Great advice here already, from guys who are better/more experienced surf fishermen than me. Only thing I'd add is to address the question re. best retrieve. I like to mix it up until I catch a fish, then remember how I was retrieving it for that one and duplicate it as best I can. If I'm not trying to catch spanish mackerel (in which case I burn it back pretty much as fast as I can), I will try a straight medium speed retrieve, a straight slow retrieve, a jigging retrieve, a retrieve where I sweep the rod several feet to make the spoon dart fast and then reel-reel-reel the slack in and sweep the rod again over and over until it's on the beach.
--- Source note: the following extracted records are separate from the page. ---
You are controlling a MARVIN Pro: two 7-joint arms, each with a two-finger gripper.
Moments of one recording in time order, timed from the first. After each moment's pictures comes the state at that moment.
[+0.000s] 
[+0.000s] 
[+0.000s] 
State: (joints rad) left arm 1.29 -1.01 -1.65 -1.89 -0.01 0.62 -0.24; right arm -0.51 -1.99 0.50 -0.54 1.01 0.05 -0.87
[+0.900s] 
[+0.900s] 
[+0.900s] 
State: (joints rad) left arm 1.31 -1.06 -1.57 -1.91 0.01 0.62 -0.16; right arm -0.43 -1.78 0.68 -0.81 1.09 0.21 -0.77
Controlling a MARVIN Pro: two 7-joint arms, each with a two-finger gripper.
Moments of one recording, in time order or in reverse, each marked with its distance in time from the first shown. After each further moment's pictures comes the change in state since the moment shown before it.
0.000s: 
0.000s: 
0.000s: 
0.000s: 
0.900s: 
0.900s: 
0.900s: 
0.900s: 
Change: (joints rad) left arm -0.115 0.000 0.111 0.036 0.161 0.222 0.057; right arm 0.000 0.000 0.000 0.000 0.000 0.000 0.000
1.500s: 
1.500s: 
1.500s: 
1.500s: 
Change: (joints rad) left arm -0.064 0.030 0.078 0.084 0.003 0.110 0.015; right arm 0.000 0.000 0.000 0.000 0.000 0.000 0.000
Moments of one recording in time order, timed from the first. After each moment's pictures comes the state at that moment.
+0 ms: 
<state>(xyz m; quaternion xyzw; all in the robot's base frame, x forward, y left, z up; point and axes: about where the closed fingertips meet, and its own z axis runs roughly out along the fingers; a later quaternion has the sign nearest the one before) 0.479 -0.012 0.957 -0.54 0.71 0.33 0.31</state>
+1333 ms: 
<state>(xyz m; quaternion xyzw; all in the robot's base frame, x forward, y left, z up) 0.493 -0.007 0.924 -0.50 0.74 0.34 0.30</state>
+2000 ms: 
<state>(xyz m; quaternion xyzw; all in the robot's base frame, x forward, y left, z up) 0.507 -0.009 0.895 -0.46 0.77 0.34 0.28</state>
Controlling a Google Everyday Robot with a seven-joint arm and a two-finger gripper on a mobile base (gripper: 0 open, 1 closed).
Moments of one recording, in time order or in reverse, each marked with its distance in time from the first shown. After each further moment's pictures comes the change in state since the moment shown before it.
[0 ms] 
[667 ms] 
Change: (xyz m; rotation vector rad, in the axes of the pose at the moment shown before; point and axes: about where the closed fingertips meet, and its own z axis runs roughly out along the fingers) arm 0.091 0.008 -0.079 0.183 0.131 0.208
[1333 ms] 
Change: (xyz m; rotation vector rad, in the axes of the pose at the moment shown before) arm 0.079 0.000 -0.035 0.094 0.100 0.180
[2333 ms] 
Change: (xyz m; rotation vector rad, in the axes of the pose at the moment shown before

That sweep-crank-crank-crank-crank-sweep retrieve sometimes triggers strikes when other retrieves don't. Of course if there's a big school of blues actively feeding or a true blitz going on, the retrieve doesn't really matter. But other times when there is no sign of activity and not a real active school, it does seem to me like they sometimes prefer one retrieve over another.


----------



## greg12345

what bronzbck said...you're wasting your time, if the water is muddy put away the metal and put on the cut mullet...my 2c


----------



## Jollymon

keep in mind that coming in it will get draged in the sand 'so make sure to have a hook sharper with you .I keep one on a lanyard with a clipper and a whistle


----------